- **Task brief**
An exact transcription of the data below is needed.
[[ Given information, beginning ]]
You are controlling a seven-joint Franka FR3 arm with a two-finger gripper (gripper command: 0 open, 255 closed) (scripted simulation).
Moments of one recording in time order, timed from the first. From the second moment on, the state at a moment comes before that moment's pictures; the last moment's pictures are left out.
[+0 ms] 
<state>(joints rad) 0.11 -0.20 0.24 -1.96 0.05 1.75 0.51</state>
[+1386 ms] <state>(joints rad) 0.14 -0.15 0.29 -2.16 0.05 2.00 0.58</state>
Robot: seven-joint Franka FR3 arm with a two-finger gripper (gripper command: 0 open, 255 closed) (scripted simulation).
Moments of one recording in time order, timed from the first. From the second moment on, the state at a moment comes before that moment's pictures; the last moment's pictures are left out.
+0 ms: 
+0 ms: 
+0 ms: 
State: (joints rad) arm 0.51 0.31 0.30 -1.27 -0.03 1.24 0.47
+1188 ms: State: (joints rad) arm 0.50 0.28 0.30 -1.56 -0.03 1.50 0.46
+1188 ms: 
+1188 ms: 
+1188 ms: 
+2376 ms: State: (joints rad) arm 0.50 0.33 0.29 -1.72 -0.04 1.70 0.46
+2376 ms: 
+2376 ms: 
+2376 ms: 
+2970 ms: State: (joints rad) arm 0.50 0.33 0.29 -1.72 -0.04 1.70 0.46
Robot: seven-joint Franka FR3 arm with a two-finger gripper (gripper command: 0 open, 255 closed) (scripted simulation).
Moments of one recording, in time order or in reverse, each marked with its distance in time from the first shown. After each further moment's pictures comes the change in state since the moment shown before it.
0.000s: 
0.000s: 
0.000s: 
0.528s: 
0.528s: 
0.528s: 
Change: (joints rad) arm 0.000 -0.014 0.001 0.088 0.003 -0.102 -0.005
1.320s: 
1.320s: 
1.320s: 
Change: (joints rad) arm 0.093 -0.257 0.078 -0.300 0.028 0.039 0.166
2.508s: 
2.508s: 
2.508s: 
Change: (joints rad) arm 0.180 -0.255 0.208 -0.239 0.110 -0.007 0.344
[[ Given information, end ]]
- **Problem solution**
You are controlling a seven-joint Franka FR3 arm with a two-finger gripper (gripper command: 0 open, 255 closed) (scripted simulation).
Moments of one recording in time order, timed from the first. From the second moment on, the state at a moment comes before that moment's pictures; the last moment's pictures are left out.
[+0 ms] 
<state>(joints rad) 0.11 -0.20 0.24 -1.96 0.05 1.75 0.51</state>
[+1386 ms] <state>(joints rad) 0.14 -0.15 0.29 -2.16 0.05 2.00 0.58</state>
Robot: seven-joint Franka FR3 arm with a two-finger gripper (gripper command: 0 open, 255 closed) (scripted simulation).
Moments of one recording in time order, timed from the first. From the second moment on, the state at a moment comes before that moment's pictures; the last moment's pictures are left out.
+0 ms: 
+0 ms: 
+0 ms: 
State: (joints rad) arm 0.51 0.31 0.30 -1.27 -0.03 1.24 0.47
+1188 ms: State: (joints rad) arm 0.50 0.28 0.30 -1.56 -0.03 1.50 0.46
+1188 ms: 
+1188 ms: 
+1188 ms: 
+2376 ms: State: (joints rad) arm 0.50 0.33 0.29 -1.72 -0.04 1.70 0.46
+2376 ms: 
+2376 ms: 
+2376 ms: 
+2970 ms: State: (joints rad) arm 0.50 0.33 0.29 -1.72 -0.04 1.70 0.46
Robot: seven-joint Franka FR3 arm with a two-finger gripper (gripper command: 0 open, 255 closed) (scripted simulation).
Moments of one recording, in time order or in reverse, each marked with its distance in time from the first shown. After each further moment's pictures comes the change in state since the moment shown before it.
0.000s: 
0.000s: 
0.000s: 
0.528s: 
0.528s: 
0.528s: 
Change: (joints rad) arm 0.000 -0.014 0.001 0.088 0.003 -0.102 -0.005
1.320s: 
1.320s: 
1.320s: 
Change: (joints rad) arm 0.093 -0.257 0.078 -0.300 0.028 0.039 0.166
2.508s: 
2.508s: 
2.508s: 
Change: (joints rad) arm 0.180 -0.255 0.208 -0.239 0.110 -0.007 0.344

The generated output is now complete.